* _TASK_
Run through the data and copy out every line that mentions the word "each".

(Records excerpted from a collection)
######

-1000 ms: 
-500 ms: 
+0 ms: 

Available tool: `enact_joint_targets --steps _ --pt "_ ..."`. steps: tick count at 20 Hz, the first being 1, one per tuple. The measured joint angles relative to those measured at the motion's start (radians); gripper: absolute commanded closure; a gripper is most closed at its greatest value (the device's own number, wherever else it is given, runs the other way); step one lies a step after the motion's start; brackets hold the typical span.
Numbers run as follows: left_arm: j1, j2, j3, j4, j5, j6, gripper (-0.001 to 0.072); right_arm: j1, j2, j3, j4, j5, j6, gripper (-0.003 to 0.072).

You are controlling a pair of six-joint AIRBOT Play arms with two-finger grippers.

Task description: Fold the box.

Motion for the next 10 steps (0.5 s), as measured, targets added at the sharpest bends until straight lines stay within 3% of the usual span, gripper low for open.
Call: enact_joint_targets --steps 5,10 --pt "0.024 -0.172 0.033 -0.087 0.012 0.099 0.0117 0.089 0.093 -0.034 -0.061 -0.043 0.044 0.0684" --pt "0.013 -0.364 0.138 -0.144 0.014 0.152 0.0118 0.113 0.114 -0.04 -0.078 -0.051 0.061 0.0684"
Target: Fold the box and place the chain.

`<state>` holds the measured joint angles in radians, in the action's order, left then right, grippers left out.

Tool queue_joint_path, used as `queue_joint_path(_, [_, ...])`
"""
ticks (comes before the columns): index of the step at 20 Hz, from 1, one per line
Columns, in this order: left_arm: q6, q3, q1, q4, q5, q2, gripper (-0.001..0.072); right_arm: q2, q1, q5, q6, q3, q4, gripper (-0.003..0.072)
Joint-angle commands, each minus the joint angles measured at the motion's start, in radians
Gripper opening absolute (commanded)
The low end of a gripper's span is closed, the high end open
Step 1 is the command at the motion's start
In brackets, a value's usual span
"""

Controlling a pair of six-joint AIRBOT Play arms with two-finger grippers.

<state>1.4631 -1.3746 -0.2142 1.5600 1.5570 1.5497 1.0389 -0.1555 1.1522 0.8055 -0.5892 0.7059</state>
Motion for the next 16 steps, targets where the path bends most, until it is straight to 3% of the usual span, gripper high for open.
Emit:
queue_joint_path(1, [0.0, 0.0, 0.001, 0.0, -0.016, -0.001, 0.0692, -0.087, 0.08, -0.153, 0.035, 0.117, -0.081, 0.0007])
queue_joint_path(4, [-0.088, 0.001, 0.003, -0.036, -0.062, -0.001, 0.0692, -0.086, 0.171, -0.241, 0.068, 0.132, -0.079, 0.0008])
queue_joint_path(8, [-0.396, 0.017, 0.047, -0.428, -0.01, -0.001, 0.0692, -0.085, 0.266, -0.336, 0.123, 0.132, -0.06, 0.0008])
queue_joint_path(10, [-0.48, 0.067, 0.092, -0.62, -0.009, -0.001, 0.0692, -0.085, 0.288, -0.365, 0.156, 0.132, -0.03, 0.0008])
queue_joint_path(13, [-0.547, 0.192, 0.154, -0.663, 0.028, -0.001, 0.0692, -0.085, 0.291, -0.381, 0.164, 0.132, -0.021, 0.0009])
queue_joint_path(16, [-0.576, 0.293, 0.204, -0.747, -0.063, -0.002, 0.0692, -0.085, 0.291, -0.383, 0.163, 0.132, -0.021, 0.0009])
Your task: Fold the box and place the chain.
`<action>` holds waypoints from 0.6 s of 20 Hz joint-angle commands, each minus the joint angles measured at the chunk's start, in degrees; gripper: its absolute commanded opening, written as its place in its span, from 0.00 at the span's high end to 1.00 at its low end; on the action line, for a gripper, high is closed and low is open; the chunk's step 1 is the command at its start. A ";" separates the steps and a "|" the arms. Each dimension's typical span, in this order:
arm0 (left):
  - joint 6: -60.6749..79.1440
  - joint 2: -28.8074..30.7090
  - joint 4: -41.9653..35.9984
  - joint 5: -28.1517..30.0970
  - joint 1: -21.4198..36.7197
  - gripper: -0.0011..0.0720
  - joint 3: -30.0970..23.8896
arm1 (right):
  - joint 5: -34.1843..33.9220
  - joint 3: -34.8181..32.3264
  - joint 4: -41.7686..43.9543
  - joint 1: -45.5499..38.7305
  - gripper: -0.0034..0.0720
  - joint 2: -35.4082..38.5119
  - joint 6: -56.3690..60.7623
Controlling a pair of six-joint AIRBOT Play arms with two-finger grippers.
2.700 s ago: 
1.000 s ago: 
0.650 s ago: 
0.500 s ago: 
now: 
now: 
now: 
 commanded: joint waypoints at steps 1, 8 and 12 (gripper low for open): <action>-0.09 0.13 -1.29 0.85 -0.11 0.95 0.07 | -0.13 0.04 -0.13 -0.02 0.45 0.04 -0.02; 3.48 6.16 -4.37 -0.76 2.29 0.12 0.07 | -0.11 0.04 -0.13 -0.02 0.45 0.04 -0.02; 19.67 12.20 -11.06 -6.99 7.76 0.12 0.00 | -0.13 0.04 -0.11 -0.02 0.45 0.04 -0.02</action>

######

* _RESPONSE FOR THIS EXERCISE_
Joint-angle commands, each minus the joint angles measured at the motion's start, in radians
`<action>` holds waypoints from 0.6 s of 20 Hz joint-angle commands, each minus the joint angles measured at the chunk's start, in degrees; gripper: its absolute commanded opening, written as its place in its span, from 0.00 at the span's high end to 1.00 at its low end; on the action line, for a gripper, high is closed and low is open; the chunk's step 1 is the command at its start. A ";" separates the steps and a "|" the arms. Each dimension's typical span, in this order:

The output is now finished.